The answer is a single figure: how many lines below contain the word "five".

%%

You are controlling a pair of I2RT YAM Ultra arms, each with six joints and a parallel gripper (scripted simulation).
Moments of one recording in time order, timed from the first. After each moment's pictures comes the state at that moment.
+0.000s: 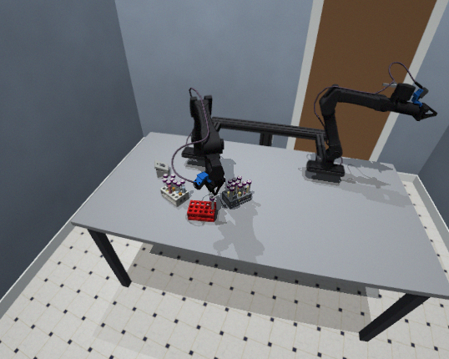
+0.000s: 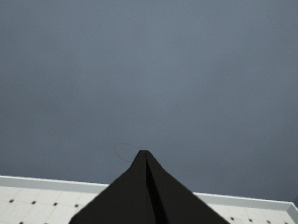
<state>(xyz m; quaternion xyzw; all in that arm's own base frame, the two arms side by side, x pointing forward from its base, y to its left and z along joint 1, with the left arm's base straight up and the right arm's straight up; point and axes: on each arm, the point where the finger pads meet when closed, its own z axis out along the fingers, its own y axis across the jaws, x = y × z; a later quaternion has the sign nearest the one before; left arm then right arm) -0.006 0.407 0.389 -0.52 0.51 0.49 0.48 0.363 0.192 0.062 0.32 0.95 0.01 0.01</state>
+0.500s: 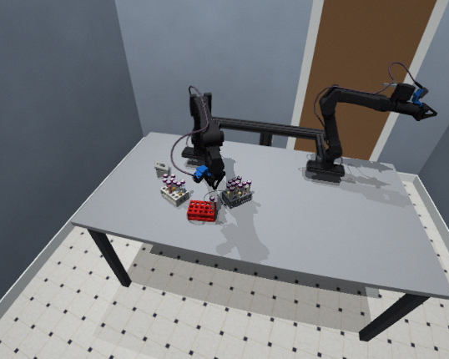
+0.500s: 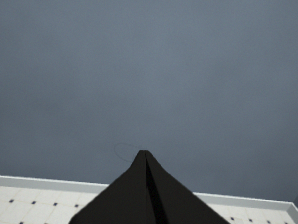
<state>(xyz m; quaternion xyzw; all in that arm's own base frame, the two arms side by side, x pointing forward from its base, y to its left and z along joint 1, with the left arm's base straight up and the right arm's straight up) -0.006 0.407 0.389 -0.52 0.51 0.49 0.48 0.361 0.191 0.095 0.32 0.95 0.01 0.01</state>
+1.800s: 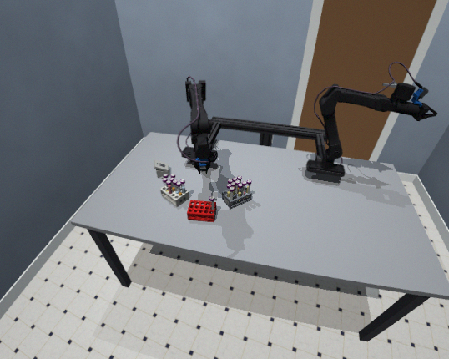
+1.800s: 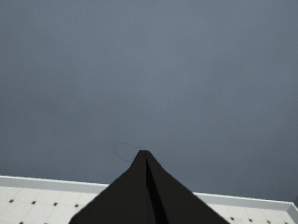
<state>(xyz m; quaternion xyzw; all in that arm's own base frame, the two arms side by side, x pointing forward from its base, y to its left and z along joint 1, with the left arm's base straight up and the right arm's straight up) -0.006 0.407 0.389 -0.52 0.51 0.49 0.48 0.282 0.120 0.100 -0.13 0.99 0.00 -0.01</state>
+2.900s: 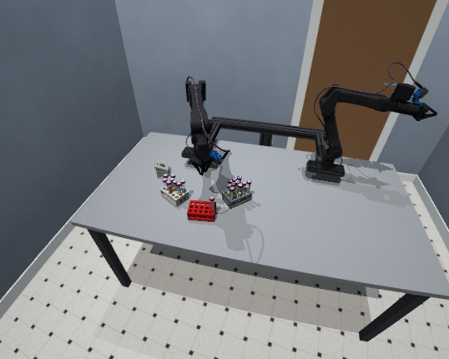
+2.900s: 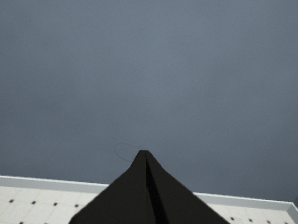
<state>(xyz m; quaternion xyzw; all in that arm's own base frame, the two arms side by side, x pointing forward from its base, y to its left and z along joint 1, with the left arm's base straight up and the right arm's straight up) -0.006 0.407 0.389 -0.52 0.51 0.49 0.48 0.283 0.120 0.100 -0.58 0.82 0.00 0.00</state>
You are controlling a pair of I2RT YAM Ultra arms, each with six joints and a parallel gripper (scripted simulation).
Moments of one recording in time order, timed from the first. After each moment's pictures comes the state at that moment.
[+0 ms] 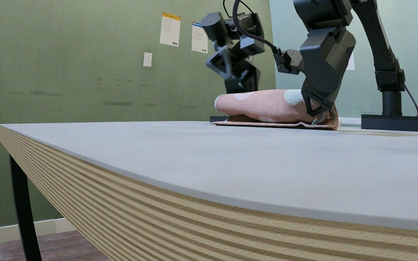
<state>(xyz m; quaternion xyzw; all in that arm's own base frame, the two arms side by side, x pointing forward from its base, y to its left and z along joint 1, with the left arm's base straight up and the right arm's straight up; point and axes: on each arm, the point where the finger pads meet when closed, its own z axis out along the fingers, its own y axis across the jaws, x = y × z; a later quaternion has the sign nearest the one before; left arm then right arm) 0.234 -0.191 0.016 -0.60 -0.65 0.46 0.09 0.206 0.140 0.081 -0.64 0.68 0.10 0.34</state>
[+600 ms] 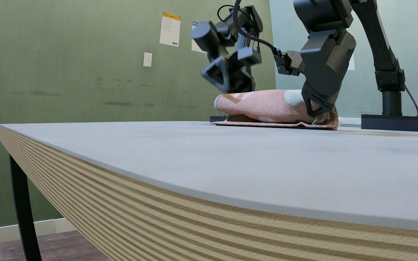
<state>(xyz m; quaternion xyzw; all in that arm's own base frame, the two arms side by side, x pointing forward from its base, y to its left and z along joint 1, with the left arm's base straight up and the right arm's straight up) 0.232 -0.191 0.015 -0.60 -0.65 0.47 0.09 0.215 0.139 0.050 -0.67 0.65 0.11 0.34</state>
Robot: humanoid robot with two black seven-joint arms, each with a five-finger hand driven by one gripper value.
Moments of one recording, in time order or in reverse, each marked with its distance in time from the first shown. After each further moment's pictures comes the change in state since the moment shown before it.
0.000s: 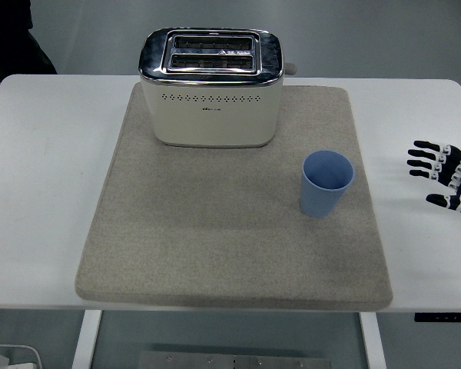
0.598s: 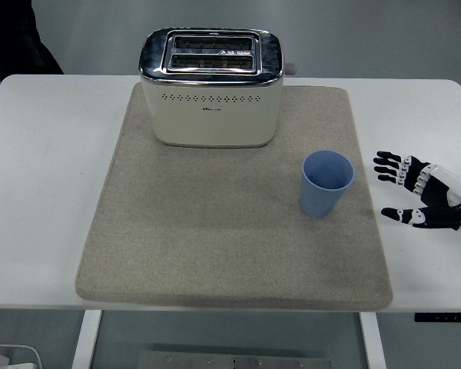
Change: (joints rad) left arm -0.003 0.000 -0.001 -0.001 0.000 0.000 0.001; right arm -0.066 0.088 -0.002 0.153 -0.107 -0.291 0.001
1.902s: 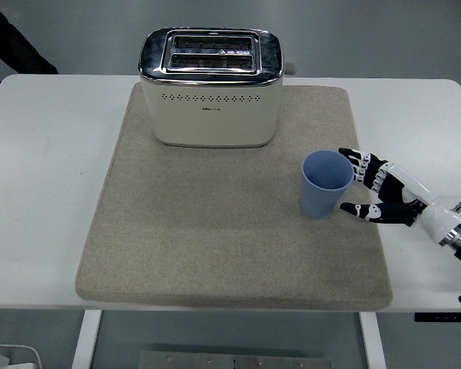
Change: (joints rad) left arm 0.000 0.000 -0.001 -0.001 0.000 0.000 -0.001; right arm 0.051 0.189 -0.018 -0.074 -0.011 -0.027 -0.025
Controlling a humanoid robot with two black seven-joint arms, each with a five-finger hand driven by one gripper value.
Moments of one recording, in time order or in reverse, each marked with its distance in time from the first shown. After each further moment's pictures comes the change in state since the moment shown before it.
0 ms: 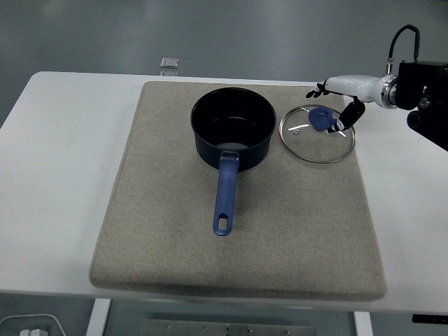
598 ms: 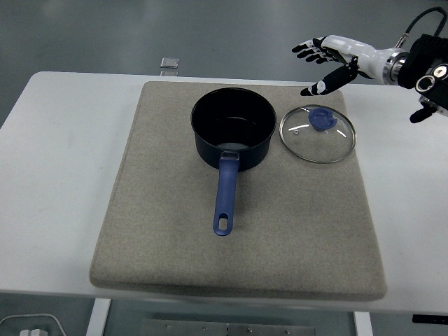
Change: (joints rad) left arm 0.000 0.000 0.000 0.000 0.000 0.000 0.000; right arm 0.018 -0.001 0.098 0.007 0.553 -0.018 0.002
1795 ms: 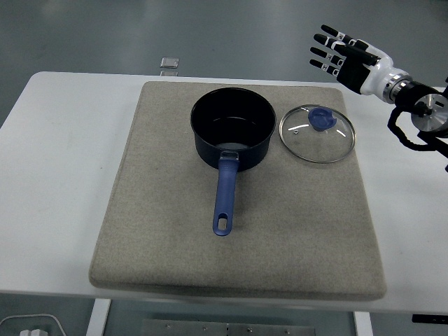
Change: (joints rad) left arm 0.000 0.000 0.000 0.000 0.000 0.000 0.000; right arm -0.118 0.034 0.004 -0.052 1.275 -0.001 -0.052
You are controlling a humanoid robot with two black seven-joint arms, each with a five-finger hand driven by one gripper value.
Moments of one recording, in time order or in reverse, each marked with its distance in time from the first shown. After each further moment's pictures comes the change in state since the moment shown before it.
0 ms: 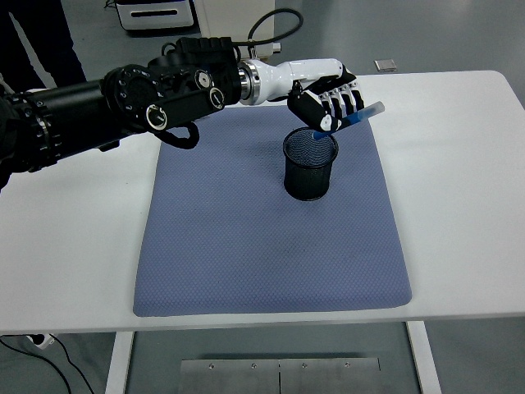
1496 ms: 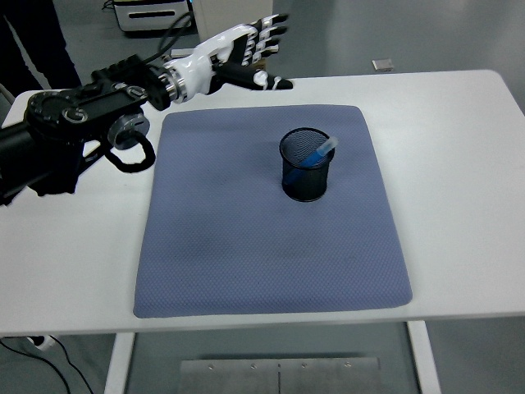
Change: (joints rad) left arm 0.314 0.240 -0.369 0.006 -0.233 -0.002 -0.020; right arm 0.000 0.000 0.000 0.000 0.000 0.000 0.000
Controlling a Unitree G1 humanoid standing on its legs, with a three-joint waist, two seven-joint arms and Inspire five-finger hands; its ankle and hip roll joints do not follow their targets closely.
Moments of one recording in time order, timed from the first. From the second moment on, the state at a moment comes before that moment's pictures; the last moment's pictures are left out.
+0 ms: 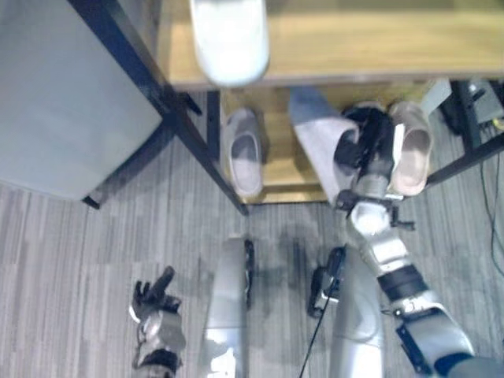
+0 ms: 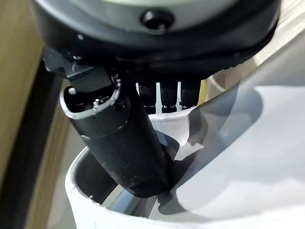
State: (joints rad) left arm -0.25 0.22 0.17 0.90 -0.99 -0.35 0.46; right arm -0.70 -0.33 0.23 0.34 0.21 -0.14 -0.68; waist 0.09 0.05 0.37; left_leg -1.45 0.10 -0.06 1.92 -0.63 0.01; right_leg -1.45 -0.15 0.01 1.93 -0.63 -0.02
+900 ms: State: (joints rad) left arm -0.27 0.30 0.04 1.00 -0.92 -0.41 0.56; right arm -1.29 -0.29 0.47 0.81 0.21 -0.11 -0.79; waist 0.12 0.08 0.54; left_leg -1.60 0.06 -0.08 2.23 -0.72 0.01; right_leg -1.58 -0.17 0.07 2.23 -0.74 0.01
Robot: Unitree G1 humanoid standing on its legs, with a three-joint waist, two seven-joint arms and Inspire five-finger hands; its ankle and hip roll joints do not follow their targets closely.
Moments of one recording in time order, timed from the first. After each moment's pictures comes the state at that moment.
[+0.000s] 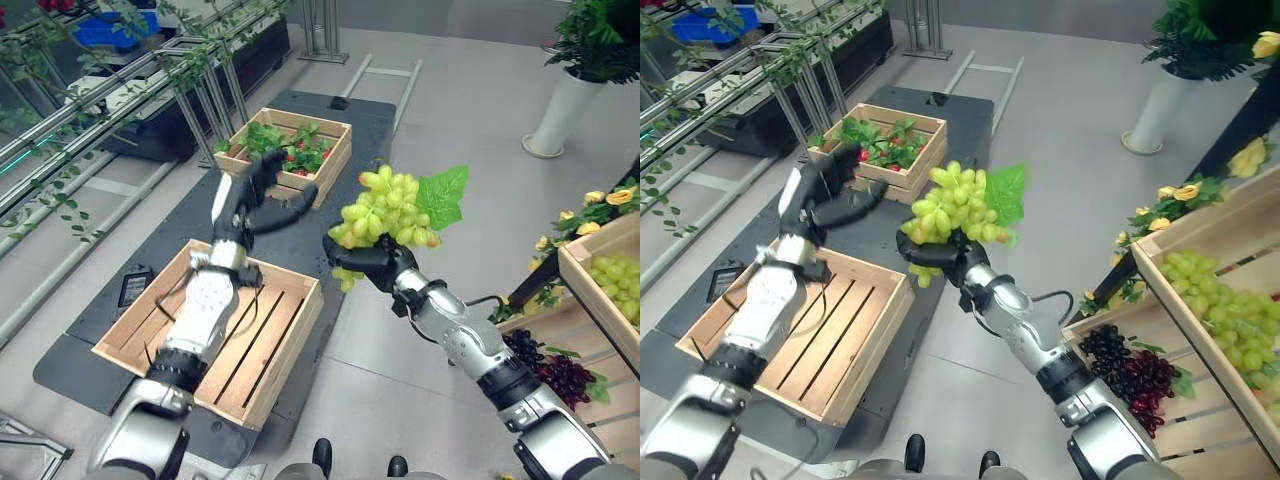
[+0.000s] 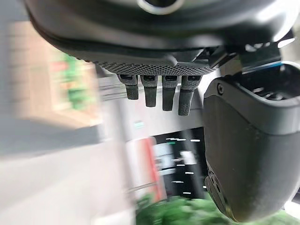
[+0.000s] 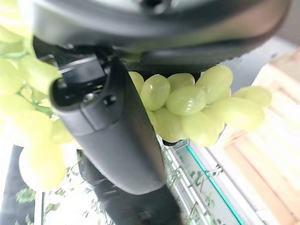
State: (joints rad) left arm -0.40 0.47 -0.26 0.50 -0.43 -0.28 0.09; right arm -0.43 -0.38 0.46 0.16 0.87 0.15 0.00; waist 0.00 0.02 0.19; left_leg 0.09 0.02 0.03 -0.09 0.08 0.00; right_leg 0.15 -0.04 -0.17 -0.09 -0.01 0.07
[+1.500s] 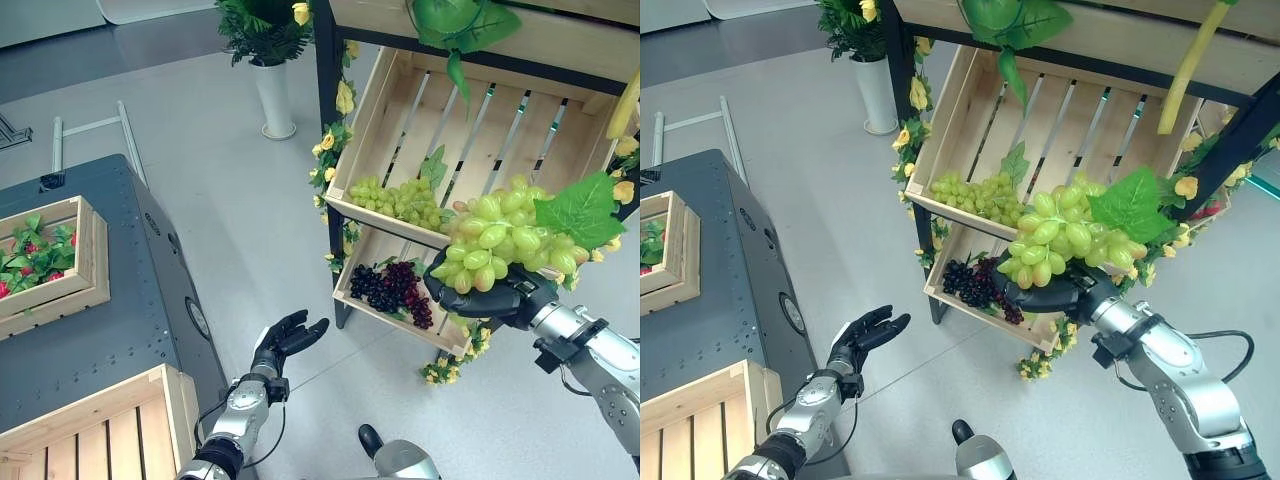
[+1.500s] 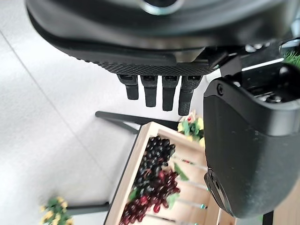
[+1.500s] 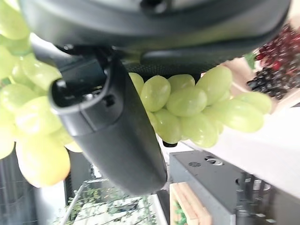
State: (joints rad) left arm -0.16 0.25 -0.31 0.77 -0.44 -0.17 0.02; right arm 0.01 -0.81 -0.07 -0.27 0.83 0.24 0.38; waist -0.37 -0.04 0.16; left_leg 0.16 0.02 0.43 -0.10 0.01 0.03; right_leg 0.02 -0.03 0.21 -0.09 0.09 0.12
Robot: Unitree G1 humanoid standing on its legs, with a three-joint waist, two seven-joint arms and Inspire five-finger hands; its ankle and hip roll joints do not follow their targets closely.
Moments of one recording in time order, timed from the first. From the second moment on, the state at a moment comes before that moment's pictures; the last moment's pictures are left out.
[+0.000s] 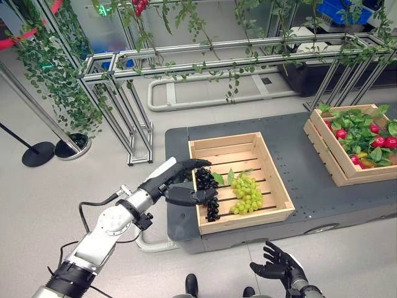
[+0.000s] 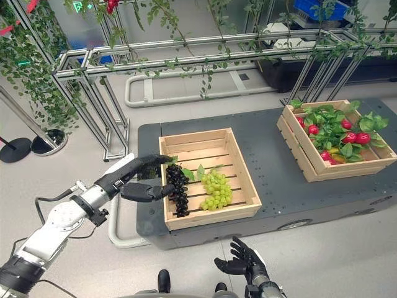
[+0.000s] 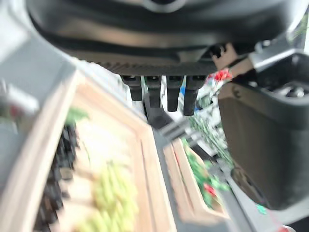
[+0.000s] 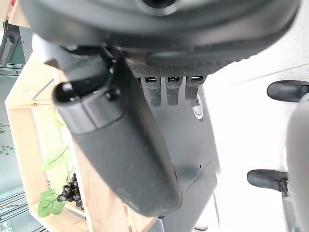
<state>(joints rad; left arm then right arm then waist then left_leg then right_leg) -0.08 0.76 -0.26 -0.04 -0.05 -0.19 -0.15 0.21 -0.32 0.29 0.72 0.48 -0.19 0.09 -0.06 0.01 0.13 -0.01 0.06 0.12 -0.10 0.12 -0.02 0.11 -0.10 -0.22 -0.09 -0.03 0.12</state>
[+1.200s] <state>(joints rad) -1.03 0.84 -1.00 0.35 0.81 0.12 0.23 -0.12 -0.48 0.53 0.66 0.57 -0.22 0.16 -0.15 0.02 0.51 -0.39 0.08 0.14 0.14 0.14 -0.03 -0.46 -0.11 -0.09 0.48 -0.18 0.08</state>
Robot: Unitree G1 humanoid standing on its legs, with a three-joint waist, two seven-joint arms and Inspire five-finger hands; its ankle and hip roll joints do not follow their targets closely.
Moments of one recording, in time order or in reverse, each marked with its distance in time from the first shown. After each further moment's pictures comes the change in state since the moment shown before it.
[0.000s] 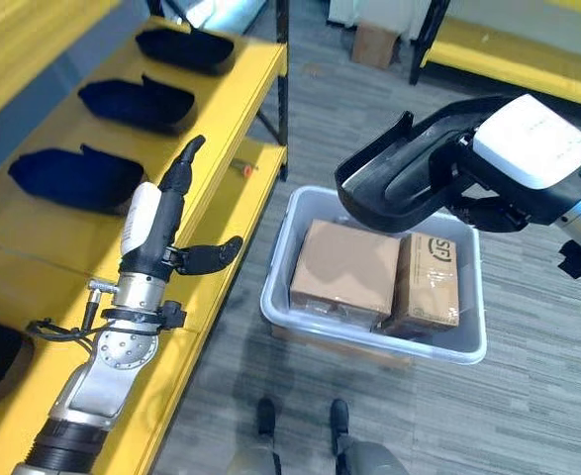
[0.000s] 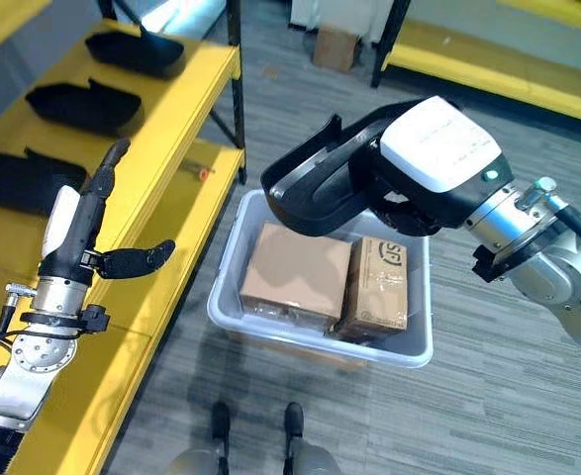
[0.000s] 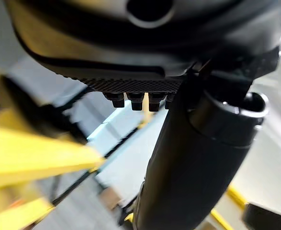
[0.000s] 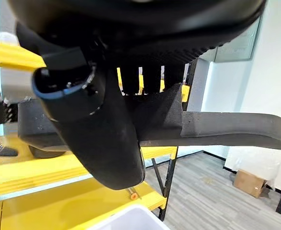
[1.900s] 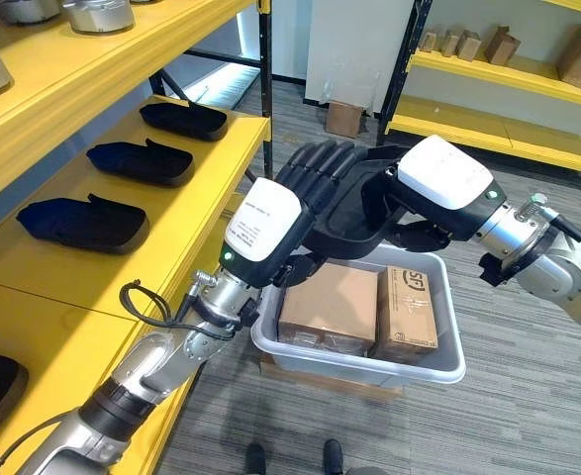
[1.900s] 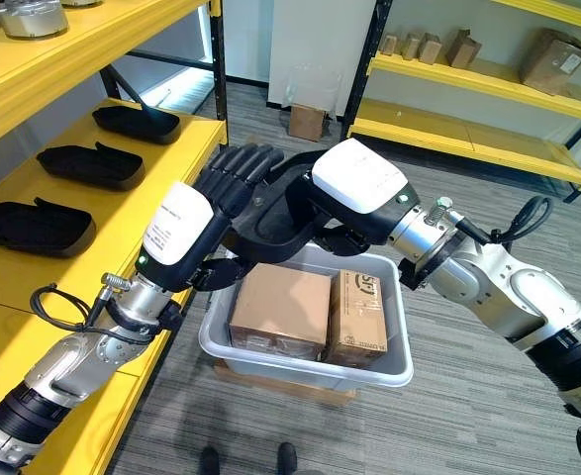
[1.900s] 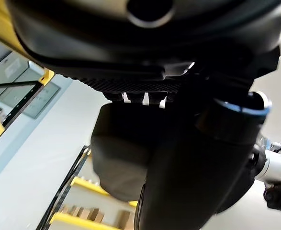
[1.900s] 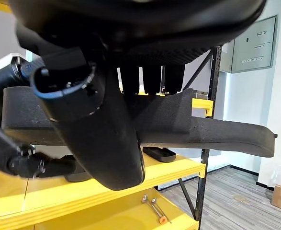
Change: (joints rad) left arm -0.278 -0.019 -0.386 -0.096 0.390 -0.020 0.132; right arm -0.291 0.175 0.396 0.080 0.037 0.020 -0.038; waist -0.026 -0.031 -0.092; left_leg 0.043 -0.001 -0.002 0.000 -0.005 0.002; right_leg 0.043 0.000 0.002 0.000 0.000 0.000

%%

Exercise result:
7